The task:
The listing below should be printed in full and exactly, apart from its images.

--- Data segment ---

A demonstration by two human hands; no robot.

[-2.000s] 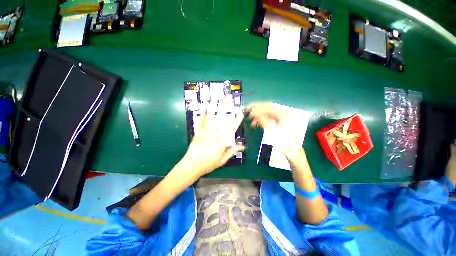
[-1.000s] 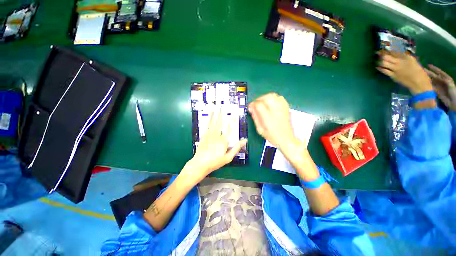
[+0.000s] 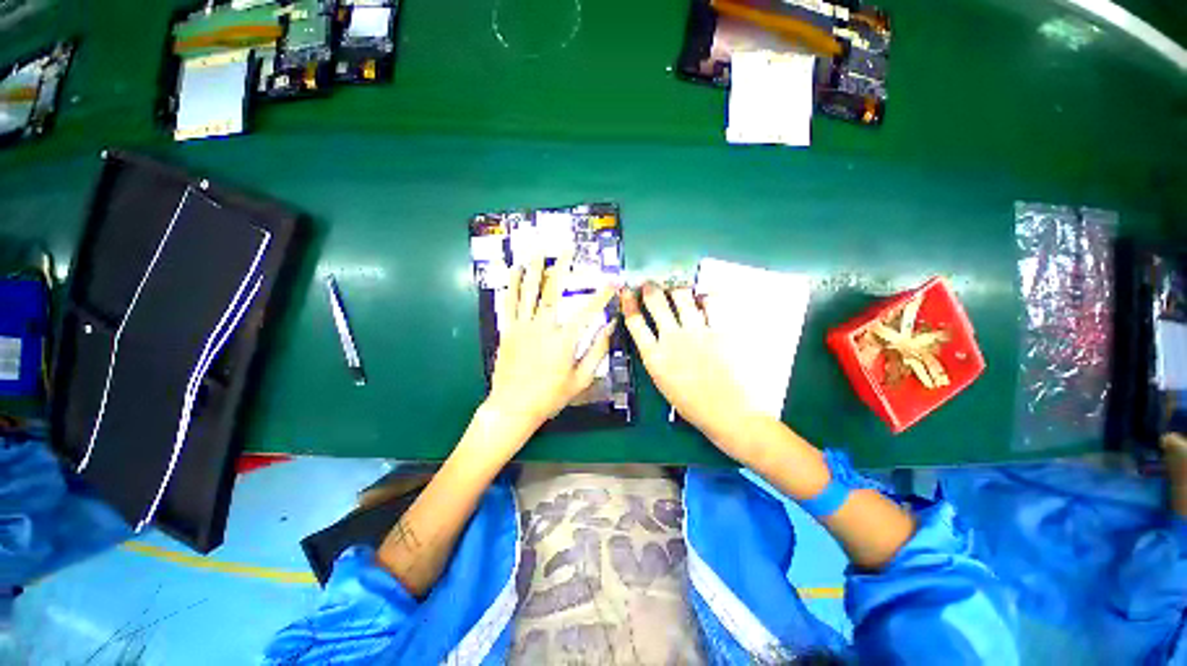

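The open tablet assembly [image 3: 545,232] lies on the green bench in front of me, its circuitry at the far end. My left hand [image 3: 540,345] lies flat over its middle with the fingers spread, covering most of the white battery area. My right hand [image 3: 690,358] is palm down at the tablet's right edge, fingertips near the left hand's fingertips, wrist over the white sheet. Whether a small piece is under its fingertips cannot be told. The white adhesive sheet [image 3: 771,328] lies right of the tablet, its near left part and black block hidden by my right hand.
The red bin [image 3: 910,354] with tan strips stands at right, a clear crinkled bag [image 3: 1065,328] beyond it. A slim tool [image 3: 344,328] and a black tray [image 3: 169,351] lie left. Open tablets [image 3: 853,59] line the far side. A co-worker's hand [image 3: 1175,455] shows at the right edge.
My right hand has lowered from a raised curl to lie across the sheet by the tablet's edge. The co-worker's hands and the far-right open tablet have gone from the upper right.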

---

Reply to the exercise:
A demonstration by two human hands; no robot.

[-2.000s] 
[-1.000s] 
[+0.000s] 

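The open tablet assembly [image 3: 545,232] lies on the green bench in front of me, its circuitry at the far end. My left hand [image 3: 540,345] lies flat over its middle with the fingers spread, covering most of the white battery area. My right hand [image 3: 690,358] is palm down at the tablet's right edge, fingertips near the left hand's fingertips, wrist over the white sheet. Whether a small piece is under its fingertips cannot be told. The white adhesive sheet [image 3: 771,328] lies right of the tablet, its near left part and black block hidden by my right hand.
The red bin [image 3: 910,354] with tan strips stands at right, a clear crinkled bag [image 3: 1065,328] beyond it. A slim tool [image 3: 344,328] and a black tray [image 3: 169,351] lie left. Open tablets [image 3: 853,59] line the far side. A co-worker's hand [image 3: 1175,455] shows at the right edge.
My right hand has lowered from a raised curl to lie across the sheet by the tablet's edge. The co-worker's hands and the far-right open tablet have gone from the upper right.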

This answer has no further content.